The tenant relies heavily on Hurley to support its argument
that the landlord waived its right to terminate the 2020 lease.
The tenant's reliance on Hurley is misplaced both as a matter of
law and as a matter of fact. Unlike Hurley, 27 Mass. App. Ct.
at 251-253, where the lessor, who had knowledge of the breaches
at issue, never mentioned them to the lessee and ignored them
7 until the notice of termination, the landlord here did not
ignore the tenant's numerous breaches. Starting at least as
early as March 27, 2021, the landlord requested that the tenant
remove the items stored outside Comeketo and was assured by the
tenant that the issue "will be taken care of." The landlord
continued these written and verbal efforts until January of
2022, when it saw no other option but to place the tenant on
notice that multiple "events of default" had occurred. Rather
than acting in a manner that constitutes a waiver of legal
rights, the landlord here acted with patience and courtesy in a
reasonable effort to accommodate the business needs of the
tenant. Therefore, we discern no error by the judge.

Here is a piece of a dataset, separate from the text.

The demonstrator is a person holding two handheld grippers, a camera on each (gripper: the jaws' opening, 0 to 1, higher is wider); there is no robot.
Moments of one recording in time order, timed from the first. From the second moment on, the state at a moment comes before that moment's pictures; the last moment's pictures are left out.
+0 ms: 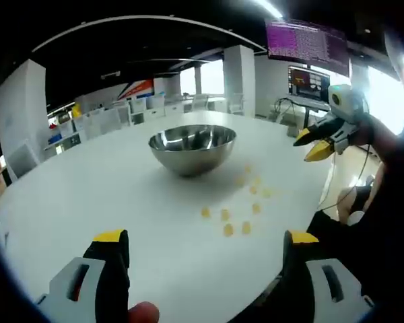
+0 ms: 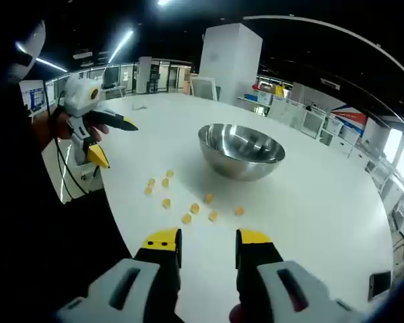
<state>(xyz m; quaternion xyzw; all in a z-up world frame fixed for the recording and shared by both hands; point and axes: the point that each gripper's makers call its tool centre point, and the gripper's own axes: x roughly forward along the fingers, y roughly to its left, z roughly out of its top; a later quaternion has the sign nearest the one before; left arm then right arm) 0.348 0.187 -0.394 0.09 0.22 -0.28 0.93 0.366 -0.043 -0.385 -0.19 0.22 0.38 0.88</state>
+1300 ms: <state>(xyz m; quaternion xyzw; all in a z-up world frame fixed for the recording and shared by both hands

4. Subsequent actions. The tenant further argues that the
judge erred by improperly considering the tenant's actions that
followed termination of the 2020 lease and the tenancy at will.
We disagree. Based on the evidence presented and the tenant's
supplication for equitable relief, the judge found that the
tenant engaged in numerous unsafe and unsanitary acts and
omissions even after the termination of the 2020 lease and the
tenancy at will, continuing well into 2023. The tenant,
however, has not shown that the judge relied on these subsequent
actions as grounds for termination. Rather, as set forth above,
the material breaches expressly enumerated in the judge's
findings occurred prior to the summary process action.
8 Furthermore, the landlord fully identified the breaches at issue
in the notice of default and the notice to quit and notice of
termination. See Strycharski v. Spillane, 320 Mass. 382, 384-
385 (1946) (grounds for termination must be identified in notice
to quit). The tenant has not shown that the judge erred.
Judgment affirmed.
By the Court (Blake, Walsh & Hodgens, JJ.1),
Clerk
Entered: October 29, 2024.
1 The panelists are listed in order of seniority.